* **MATERIAL FOR THE TASK**:
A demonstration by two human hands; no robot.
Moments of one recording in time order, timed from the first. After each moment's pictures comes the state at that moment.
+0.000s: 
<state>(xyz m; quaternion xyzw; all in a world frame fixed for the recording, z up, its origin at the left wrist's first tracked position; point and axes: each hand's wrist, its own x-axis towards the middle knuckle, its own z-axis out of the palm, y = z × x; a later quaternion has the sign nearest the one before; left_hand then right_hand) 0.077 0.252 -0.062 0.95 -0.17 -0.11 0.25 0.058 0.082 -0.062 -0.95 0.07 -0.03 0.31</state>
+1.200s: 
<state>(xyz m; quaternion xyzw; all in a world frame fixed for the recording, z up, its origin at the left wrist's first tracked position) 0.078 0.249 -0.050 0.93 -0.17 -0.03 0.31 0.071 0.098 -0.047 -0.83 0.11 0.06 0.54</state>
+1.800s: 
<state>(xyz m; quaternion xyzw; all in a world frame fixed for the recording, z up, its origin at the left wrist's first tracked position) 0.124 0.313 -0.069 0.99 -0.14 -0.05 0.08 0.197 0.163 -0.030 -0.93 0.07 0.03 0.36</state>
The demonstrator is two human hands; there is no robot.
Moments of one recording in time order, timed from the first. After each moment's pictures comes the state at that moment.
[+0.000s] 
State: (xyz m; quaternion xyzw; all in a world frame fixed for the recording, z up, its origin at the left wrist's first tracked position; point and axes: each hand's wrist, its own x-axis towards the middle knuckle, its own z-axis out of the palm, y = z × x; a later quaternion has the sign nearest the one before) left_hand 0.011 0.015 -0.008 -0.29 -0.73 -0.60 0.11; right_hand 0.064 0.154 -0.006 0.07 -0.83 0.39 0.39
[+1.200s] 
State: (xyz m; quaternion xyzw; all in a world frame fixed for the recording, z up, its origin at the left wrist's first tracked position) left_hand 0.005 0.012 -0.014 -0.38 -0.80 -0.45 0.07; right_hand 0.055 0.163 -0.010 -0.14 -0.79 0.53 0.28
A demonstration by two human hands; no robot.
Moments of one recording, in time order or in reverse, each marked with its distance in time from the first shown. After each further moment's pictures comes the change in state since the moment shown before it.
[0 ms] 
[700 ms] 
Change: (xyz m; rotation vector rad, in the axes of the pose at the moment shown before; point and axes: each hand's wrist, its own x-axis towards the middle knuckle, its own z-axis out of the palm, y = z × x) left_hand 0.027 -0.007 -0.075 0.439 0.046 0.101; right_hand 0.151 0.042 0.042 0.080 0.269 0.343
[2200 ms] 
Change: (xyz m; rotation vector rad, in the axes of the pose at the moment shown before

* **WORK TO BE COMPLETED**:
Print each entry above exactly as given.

* **ANSWER SPACE**:
A demonstration by two human hands; no robot.
Moments of one recording in time order, timed from the first. After each moment's pictures comes the state at that moment.
+0.000s: 
<state>(xyz m; quaternion xyzw; all in a world frame fixed for the recording, z up, its origin at the left wrist's first tracked position; point and axes: each hand's wrist, its own x-axis towards the middle knuckle, its own z-axis out of the palm, y = z × x; a later quaternion has the sign nearest the one before; left_hand then right_hand) 0.077 0.252 -0.062 0.95 -0.17 -0.11 0.25 0.058 0.082 -0.062 -0.95 0.07 -0.03 0.31</state>
+1.200s: 
<state>(xyz m; quaternion xyzw; all in a world frame fixed for the recording, z up, its origin at the left wrist's first tracked position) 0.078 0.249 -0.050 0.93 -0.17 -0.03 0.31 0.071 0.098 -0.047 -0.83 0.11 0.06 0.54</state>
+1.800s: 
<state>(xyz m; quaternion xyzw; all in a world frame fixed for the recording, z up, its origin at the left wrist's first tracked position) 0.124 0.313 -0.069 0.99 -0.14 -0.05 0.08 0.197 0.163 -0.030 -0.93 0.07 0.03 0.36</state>
The demonstrator is two human hands; there is no robot.
Moments of one recording in time order, timed from the first. After each moment's pictures comes the state at that moment.
[+0.000s] 
State: (xyz m; quaternion xyzw; all in a world frame fixed for the recording, z up, its origin at the left wrist's first tracked position; point and axes: each hand's wrist, its own x-axis towards the middle knuckle, its own z-axis out of the palm, y = z × x; a later quaternion has the sign nearest the one before) left_hand 0.011 0.015 -0.008 -0.29 -0.73 -0.60 0.11; right_hand 0.064 0.154 -0.006 0.07 -0.83 0.39 0.39
[+1.200s] 
State: (xyz m; quaternion xyzw; all in a world frame fixed for the recording, z up, its origin at the left wrist's first tracked position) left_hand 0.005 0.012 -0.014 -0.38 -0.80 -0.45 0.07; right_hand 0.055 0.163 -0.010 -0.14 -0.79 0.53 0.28
A demonstration by two human hands; no robot.
Moments of one recording, in time order or in reverse, each marked with its distance in time from the first shown. After each further moment's pictures comes the change in state since the moment shown before it.
[0 ms] 
[700 ms] 
Change: (xyz m; rotation vector rad, in the axes of the pose at the moment shown before; point and axes: each hand's wrist, its own x-axis towards the middle knuckle, its own z-axis out of the palm, y = z × x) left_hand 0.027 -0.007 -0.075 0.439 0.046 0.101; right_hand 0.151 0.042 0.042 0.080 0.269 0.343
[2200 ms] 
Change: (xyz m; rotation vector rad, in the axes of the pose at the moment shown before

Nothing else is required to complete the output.